Nachfrage nach Therapien steigt So wirkt sich die Pandemie auf psychische Krankheiten aus
Existenzsorgen, Kontaktverbote, Beschränkungen – die Corona-Krise und ihre Auswirkungen können die Psyche belasten. Wer zurzeit Hilfe sucht, stößt auf einige Hindernisse. Was können Betroffene tun?
In der Corona-Pandemie hat die Nachfrage nach Psychotherapien laut Branchenangaben stark zugenommen. Für Betroffene bedeutet das mitunter lange Wartezeiten auf einen Therapieplatz. Das ist nicht neu, denn schon vor Corona waren die Praxen nach Angaben der Deutschen Psychotherapeutenvereinigung ausgelastet. Durch die Pandemie ist die Lage allerdings noch angespannter geworden.
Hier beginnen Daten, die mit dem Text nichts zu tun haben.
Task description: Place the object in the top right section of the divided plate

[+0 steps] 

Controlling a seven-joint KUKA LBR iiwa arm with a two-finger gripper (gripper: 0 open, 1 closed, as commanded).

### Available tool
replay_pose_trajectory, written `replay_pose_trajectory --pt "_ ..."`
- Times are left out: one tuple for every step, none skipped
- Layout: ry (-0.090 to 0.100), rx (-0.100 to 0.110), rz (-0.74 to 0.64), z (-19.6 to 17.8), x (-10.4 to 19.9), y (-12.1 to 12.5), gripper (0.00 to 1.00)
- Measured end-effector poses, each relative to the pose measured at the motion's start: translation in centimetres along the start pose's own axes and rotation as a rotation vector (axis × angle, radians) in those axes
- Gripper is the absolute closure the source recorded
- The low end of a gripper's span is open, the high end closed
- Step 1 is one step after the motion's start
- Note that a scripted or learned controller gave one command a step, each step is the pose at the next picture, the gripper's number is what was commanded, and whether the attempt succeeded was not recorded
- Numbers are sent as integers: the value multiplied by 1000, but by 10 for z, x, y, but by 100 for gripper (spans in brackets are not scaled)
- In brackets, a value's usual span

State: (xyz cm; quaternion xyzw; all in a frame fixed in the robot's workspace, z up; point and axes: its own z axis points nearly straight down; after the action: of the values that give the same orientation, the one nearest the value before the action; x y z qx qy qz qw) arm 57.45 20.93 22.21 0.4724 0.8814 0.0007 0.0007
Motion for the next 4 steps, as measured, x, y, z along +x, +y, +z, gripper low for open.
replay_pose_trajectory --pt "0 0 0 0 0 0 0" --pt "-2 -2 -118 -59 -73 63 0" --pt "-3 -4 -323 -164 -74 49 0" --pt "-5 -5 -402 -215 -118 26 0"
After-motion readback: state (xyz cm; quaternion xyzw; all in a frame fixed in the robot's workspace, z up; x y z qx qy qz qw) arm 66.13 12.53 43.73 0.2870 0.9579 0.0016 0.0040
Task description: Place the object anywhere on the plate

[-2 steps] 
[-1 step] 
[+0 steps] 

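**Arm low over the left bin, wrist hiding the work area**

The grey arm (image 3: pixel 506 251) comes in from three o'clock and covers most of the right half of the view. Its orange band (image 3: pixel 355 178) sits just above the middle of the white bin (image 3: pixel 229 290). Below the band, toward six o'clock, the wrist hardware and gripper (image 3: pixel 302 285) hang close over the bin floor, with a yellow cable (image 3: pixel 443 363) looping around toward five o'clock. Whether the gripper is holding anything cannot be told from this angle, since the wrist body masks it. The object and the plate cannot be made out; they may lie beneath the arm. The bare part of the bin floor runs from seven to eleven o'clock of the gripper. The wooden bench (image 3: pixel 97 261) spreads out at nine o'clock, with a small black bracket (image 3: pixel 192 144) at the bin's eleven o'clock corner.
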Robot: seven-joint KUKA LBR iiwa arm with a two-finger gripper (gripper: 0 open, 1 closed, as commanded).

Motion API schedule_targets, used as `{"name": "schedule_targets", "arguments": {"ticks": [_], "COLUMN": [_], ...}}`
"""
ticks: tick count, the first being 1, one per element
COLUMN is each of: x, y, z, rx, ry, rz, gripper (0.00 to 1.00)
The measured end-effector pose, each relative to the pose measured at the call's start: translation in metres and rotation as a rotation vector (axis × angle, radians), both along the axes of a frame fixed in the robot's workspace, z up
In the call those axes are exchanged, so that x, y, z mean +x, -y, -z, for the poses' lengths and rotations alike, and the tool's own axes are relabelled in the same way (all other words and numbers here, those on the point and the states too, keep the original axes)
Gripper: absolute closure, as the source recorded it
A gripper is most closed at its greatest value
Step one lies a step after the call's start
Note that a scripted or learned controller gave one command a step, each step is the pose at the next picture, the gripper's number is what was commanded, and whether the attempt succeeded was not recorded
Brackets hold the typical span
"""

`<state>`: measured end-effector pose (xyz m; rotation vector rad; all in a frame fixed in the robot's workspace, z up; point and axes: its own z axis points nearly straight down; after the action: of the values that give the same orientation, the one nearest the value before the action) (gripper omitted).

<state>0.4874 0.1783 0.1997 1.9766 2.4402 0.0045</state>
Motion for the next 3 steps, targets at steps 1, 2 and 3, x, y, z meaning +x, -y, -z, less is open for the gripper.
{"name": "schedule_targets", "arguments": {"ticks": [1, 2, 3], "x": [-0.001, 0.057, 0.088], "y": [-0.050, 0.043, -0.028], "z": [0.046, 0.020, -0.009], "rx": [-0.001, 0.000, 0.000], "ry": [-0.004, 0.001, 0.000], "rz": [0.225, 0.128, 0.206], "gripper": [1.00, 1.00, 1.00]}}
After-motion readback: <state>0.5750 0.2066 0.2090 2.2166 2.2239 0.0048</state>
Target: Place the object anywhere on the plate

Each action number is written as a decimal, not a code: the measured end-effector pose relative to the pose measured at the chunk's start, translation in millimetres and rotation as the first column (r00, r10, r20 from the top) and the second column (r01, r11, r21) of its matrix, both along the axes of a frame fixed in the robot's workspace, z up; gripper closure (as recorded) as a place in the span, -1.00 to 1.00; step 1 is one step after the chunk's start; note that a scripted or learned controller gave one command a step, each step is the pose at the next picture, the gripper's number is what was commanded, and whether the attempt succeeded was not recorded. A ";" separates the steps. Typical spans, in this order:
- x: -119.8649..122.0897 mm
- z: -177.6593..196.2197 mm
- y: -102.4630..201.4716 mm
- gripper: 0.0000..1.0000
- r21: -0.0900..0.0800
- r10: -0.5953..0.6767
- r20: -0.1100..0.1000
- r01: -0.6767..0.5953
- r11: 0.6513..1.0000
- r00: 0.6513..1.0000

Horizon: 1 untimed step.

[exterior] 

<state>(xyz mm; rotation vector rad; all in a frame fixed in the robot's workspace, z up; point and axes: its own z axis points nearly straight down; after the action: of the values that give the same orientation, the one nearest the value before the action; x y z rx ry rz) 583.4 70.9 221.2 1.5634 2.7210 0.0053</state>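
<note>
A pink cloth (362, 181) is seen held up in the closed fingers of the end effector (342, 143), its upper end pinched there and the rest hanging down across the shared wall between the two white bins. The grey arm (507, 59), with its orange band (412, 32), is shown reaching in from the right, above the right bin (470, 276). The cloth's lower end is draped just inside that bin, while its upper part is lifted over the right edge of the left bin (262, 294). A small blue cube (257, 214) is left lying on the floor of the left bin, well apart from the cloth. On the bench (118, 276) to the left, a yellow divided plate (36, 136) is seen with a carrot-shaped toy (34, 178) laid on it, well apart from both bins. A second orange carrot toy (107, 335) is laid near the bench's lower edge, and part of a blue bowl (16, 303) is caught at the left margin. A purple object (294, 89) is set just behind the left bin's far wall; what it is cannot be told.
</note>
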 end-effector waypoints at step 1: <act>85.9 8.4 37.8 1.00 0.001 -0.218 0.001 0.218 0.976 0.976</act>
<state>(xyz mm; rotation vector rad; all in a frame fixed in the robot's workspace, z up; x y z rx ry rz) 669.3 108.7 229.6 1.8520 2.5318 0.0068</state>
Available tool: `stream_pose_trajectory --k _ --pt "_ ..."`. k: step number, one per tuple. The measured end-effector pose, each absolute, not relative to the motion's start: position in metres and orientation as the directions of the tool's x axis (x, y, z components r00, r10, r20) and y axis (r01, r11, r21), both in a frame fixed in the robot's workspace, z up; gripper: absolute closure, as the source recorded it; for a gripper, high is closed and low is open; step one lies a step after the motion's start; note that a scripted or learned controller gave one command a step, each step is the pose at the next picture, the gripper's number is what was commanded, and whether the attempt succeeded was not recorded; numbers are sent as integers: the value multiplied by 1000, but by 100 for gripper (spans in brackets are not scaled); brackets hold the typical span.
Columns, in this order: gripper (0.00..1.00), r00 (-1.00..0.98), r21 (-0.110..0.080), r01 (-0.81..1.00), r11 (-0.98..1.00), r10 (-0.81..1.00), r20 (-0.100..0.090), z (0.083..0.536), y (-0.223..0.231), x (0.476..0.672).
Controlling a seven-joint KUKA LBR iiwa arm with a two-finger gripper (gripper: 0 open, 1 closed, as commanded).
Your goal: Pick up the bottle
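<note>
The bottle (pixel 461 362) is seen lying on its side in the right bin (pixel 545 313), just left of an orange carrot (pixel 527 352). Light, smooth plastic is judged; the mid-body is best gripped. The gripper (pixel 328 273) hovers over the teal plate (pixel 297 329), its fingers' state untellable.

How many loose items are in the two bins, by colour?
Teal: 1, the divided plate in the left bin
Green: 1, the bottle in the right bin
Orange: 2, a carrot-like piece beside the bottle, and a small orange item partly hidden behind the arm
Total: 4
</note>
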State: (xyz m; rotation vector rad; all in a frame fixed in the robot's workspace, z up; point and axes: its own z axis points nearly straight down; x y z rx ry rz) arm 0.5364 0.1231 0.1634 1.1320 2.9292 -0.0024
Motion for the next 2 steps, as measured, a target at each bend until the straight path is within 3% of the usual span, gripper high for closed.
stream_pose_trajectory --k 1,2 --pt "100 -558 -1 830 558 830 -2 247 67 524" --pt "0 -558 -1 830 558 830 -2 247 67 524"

Für Betroffene, die länger auf Unterstützung warten müssen, ist das eine belastende Situation. Und es ist schwierig, Ratschläge zu geben, die nicht bagatellisierend wirken. Der Facharzt für Psychiatrie und Psychotherapie Andreas Hagemann empfiehlt zumindest, den Blick möglichst auf sich selbst zu richten: "Das Weltgeschehen kann ich nicht verändern, aber das versuchen viele Menschen: Dinge zu ändern, die nicht zu ändern sind. Und was sie tun können, rühren sie nicht an."
Die kleinen Dinge ändern
Es gebe Möglichkeiten, Stress zu reduzieren und sich Gutes zu tun, sagt Hagemann: "Kleinigkeiten wie Sport, Bewegung, gesunde Ernährung, Entspannungstechniken – ich kann schauen, wie ich mit Freunden und Bekannten Kontakt halte auf virtuellem Weg oder zum Beispiel, indem man sich zu Spaziergängen verabredet."
Allerdings stellt Hagemann auch klar: "Wem es wirklich schlecht geht, der kann zum Beispiel Notfallambulanzen in Anspruch nehmen." Online-Therapien könnten zumindest stützend wirken, aber sie ersetzten keine stationäre oder ambulante Therapie, sagt der Ärztliche Direktor der auf Psychosomatik spezialisierten Röher Parkklinik in Eschweiler bei Aachen.
40 Prozent mehr Patientenanfragen
Eine kürzlich veröffentlichte Umfrage der Deutschen Psychotherapeutenvereinigung (DPtV), an der sich rund 4.700 Verbandsmitglieder beteiligt hatten, zeigte exemplarisch die aktuelle Auslastung der psychotherapeutischen Praxen im Land.
Demnach sei die Menge der durchschnittlichen wöchentlichen Patientenanfragen im Januar 2021 im Vergleich zum Januar 2020 um rund 40 Prozent gestiegen, von 4,9 auf 6,9. Die Hälfte der Menschen, die aktuell in den Praxen anfragt, muss mehr als einen Monat auf ein Erstgespräch warten, ergab die Umfrage.
Dieses Erstgespräch – auch Sprechstunde genannt – dient dazu, den Bedarf abzuklären und gegebenenfalls eine erste Diagnose zu stellen. Danach kommen weitere Sitzungen zum Kennenlernen und dem Festigen der Diagnostik. Im Anschluss daran folgt gegebenenfalls die Therapie.
Viele warten länger als ein halbes Jahr
Allerdings gibt es bis zur Therapie erneut Wartezeiten. Auf einen Behandlungsplatz müssen laut dieser Umfrage aktuell rund 38 Prozent der Patienten länger als ein halbes Jahr warten.
Auch für die Therapeutinnen und Therapeuten sei die Situation bedrückend – in der Umfrage gaben viele an, dass die Situation sie belastet.
Die Suche nach Therapeuten
Für die Suche nach einem Therapeuten gibt es verschiedene Möglichkeiten. Eine ist, Praxen im Umkreis anzurufen und nach freien Kapazitäten zu fragen. Bei der Suche können die Psychotherapiesuche des Psychotherapie-Informationsdienstes (PID), die Psychotherapeutenkammern der Bundesländer oder die Arztsuchen der Kassenärztlichen Vereinigungen der Bundesländer helfen.
Oder man lässt sich über die Terminservicestellen unter der Rufnummer des ärztlichen Bereitschaftsdienstes (116 117) einen Termin vermitteln – dort werden nur Erstgespräche vermittelt.
- Die Informationen ersetzen keine ärztliche Beratung und dürfen daher nicht zur Selbsttherapie verwendet werden.